Abstraction for Flexibility

The other example of benefits brought by an abstraction is keeping SafeGraph flexible in an uncertain marketplace of some technical solutions.

Data lake formats often confuse users and raise difficult decisions. When we started the project to build SafeGraph’s data lake, there were multiple choices in the marketplace, like Delta Lake, Apache Iceberg, and Apache Hudi, that could serve as the foundation of our data lake and provide our most desired functionalities, like versioning and time traveling data. We had to make a choice between Delta Lake and Apache Iceberg in the end and it turned out to be a difficult decision for the following reasons:

Delta Lake is mainly developed by Databricks. While it is open source, they do have a version with many proprietary features in the Databricks Spark Platform. In other words, using Delta Lake implicitly locks our computing and storage layers of infrastructure at Databricks.

Apache Iceberg, despite its super active open source community, is still an early stage project and we found several unnecessary (maybe in my personal opinion) constraints in usage as well as bugs.

There are certain differences when using Delta Lake and Iceberg to implement the same functionality, leading to the potentially high cost if we want to make a switch between formats in future.

To resolve the dilemma, we built an internal library which provides the APIs for the common Data Lake operations (read/write versioned dataset, show dataset history, etc.). While the implementation of these operations are based on Delta Lake/Apache Iceberg, engineers in our product development team do not need to care about which one is actually used. The transparency of the fundamental file formats also guarantees that we will have zero code change even if we want to switch over to other formats in future.

Engineering Culture Enabler

A well-established and healthy engineering culture, the must-have for a great technical company, does not come free. The cost not only comes from changes in thinking and action, but also the unavoidable tooling overhead even if the agreement on embracing it is there.

Platform team serves as the enabler of the building of an engineering culture by lowering the involved cost. Taking SafeGraph as an example, we want to build an engineering culture appreciating the operational excellence of services. Operational excellence comes from comprehensive monitoring and timely alerting as well as many other facilities helping engineers improve the service SLA and debugging issues. All of these should be built as part of platform engineering instead of dumping them to each product team and expecting them to squeeze resources to build their own tools from scratch.

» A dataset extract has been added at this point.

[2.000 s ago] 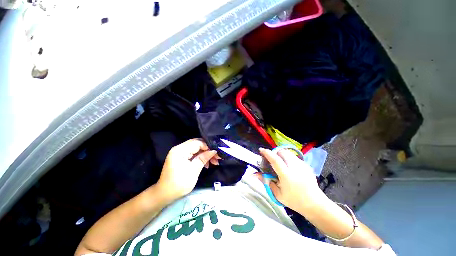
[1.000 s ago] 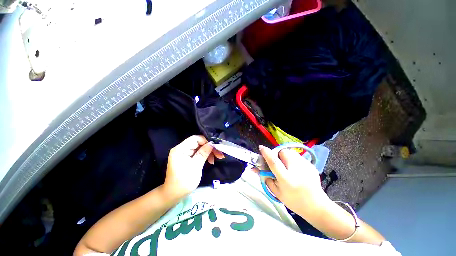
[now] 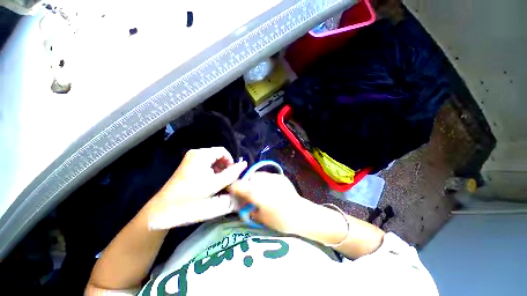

The platform team also has an advantage to promote the desired culture. The “product” delivered by the platform team is used across teams; when the appreciated part in a culture leads to success, a broad benefit shared by all teams is easily observed and that part is promoted straightforwardly across teams. For instance, the platform team at SafeGraph started building solutions to minimize/eliminate the manual steps in using Terraform, which is well-known to be hard-to-ramp-up. The progressively better user experience is observed across teams, the benefit is shared, and it contributes to our culture which always seeks to minimize human intervention in any process.

Summary

By resolving immediate issues, building long-term infrastructure solutions with low cost, keeping it future-oriented, and also serving as the engineering culture enabler, platform engineering is critical to optimizing an engineering organization for efficiency and sustainability.